[[ Supplied information, beginning ]]

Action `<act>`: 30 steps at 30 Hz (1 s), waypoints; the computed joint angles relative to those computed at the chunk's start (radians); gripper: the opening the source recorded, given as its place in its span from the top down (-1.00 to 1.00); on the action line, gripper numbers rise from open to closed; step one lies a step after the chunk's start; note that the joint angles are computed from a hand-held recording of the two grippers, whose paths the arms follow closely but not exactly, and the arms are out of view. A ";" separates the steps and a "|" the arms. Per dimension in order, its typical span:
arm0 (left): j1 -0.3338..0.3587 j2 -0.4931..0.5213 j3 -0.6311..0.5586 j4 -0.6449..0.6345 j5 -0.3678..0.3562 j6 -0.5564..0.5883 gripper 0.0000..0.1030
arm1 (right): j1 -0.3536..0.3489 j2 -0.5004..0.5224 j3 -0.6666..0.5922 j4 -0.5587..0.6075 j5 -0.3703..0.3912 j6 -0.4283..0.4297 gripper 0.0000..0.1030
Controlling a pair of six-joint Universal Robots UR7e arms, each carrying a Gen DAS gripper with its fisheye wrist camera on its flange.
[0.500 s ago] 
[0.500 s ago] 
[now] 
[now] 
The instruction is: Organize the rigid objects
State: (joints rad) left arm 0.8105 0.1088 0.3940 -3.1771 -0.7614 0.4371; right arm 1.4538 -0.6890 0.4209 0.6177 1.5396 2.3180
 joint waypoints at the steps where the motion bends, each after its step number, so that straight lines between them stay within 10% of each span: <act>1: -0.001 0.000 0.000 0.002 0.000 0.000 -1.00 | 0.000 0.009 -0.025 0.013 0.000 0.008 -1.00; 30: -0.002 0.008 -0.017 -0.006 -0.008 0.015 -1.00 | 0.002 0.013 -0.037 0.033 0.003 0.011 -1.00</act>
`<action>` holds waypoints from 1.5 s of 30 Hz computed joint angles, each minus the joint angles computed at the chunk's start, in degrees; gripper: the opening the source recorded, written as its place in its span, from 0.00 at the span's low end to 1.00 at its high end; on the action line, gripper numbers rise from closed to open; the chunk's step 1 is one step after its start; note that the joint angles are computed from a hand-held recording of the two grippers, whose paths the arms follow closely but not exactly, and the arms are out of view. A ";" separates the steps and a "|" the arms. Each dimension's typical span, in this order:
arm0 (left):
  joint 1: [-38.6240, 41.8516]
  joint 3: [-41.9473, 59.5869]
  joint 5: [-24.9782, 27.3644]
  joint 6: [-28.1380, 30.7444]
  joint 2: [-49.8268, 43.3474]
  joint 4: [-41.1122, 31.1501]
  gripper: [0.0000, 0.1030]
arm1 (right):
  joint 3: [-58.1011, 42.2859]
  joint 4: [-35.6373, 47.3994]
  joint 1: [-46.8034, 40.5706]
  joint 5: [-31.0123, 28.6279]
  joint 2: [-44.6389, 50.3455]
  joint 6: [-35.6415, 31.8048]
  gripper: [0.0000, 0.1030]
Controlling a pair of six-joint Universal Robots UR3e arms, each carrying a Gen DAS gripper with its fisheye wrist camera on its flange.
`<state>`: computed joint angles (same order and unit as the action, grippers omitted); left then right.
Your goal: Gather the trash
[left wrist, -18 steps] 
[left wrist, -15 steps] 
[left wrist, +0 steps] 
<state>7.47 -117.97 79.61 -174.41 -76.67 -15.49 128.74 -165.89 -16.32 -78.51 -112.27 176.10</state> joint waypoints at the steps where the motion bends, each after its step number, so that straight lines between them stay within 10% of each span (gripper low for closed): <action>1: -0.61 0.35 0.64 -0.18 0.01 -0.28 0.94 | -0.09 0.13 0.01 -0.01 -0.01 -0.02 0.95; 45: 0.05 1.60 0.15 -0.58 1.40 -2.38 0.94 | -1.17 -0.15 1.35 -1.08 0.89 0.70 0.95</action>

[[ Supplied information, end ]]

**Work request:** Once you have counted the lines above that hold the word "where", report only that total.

**The completed task:** 2